Gernot Riegler, Ali Osman Ulusoy, Andreas Geiger. *OctNet: Learning Deep 3D Representations at High Resolutions*. CoRR, 2016.

What is **your opinion** on the summarized work? Or do you know related work that is of interest? **Let me know** your thoughts in the comments below:

Riegler et al. present a network architecture called OctNet allowing to train deep networks on sparse 3D data in high resolution. The approach is based on the simple observation that 3D data is usually sparse, for example when considering point clouds or 3D shapes. This implies that, at high resolutions, the information of most voxels is useless. The idea of Riegler et al. is to automatically adapt the resolution according to the information present in the 3D data. On the image plane, this idea is illustrated in Figure 1.

Figure 1: Illustration of the adaptive resolution (bottom) versus fixed resolution (top).

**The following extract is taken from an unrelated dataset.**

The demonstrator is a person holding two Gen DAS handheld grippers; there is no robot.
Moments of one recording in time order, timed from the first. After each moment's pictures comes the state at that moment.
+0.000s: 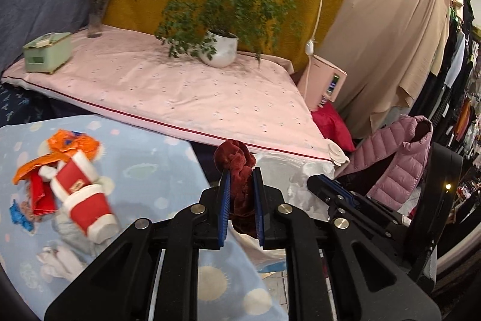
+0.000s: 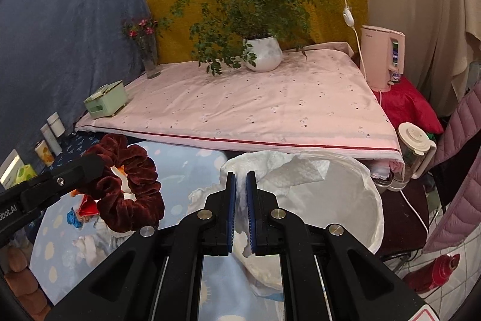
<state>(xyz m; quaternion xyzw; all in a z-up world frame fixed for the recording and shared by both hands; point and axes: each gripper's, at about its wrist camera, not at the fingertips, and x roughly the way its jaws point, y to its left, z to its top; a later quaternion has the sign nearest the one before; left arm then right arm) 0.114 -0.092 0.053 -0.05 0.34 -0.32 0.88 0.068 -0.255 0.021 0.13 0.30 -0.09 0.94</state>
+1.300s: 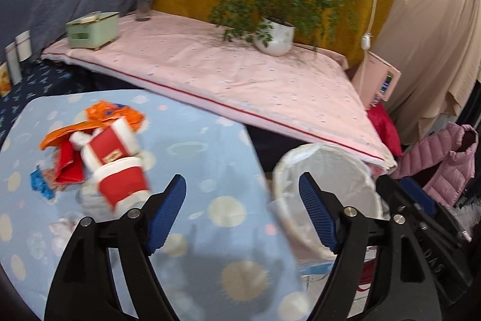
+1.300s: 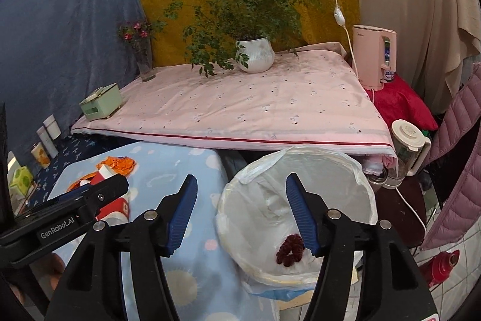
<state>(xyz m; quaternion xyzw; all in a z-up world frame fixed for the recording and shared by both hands) 0.125 -0.063 0.011 -0.05 0.36 -0.18 0.91 0.055 -0.233 0.021 0.12 0.29 -0.08 0.95</state>
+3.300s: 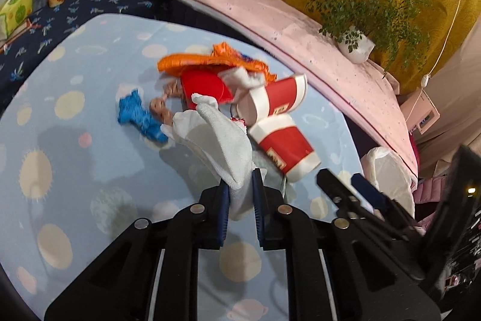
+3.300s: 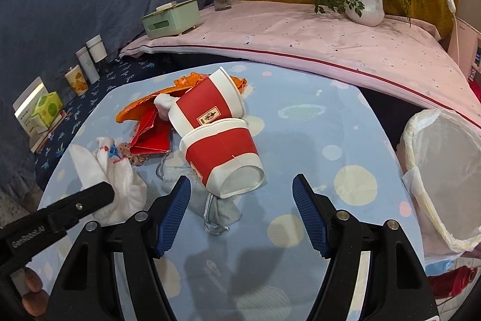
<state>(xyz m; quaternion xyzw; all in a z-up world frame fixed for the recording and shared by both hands) 0.136 0.140 -0.051 -0.16 0.43 -0.11 0.88 0.143 -0.026 -0.067 0.07 0.39 0.04 0.92</state>
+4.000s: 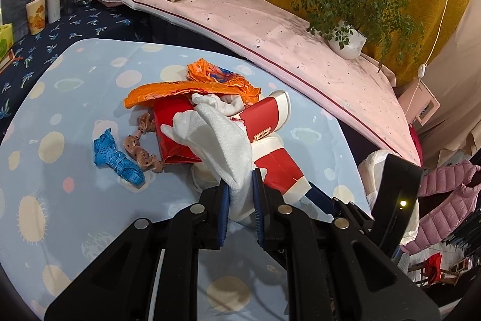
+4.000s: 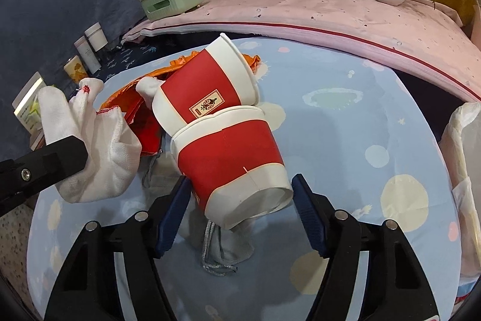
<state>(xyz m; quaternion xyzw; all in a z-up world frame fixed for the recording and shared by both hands) 0.170 0.114 -0.041 -0.12 0.42 -0.13 0.89 0.186 -0.018 -0.104 0.08 0.42 0.07 0.90</state>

In practice, Riegler et al. utilize octrees — octrees with maximum depth 3. Then a 3D tensor of size $H\times W\times D$ is represented by $\frac{H}{8}\times\frac{W}{8}\times\frac{D}{8}$ octrees, where each octree can represent 512 voxels in the original resolution. For example, considering 3D shape recognition where the 3D tensor contains only $0$s and $1$s, the highest resolution is only used along the edges of the shape, while the coarser resolution is used outside the shape as illustrated in Figure 1. Riegler et al. discuss the details of implementing this efficiently, i.e. such that each cell can be accessed directly.

After converting the input tensor, they discuss how the most common operations used within convolutional neural networks can efficiently be performed: convolution and pooling. For convolution, the discussion is relatively easy to follow, but very technically. However, the main source for speed up is illustrated in Figure 2. The rectangle illustrated in bold black refers to a single octree cell at depth $0$, i.e. containing $512$ voxels of the original resolution. Instead of convolving the individual $512$ voxels, we only need to perform convolution around the edges of the octree cell — the value of the convolution within the octree cell is only computed once for the whole cell.

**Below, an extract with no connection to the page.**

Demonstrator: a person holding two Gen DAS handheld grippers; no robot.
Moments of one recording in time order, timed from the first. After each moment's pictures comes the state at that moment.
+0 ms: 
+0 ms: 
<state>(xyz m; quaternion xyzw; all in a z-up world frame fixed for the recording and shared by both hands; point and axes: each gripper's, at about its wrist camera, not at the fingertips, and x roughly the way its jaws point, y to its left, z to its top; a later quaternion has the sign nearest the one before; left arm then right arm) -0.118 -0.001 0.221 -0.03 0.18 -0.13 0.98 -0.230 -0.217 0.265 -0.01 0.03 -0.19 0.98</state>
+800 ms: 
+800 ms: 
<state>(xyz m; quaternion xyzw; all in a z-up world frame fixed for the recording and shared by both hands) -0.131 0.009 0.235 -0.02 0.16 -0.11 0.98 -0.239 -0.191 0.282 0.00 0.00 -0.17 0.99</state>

Figure 2: Illustration of efficient convolution on the proposed octree data structure. A single octree cell at depth $0$ is illustrated by the bold black rectangle. Instead of performing convolution over the individual voxels within the octree-cell, we only need to perform regular convolution around the edges of the octree-cell as the convolution within the octree-cell can be computed directly.

Similarly, pooling can be performed on the proposed data structure. The only caveat is that the depth of the individual octrees is afterwards reduced by one. Unfortunately, Riegler et al. do not give details on how this influences further processing or how to exactly avoid this problem. Unpooling, used for the point cloud labeling experiments, works analogously with the same caveat (assuming that the structure of the octree is already known from the input!).

Through experiments, Riegler et al. demonstrate impressive performance even for resolutions up to $256\times256\times256$, while most other approaches use resolutions in the order of $32\times32\times32$.

A Torch implementation of the proposed OctNet can be found on GitHub: griegler/octnet.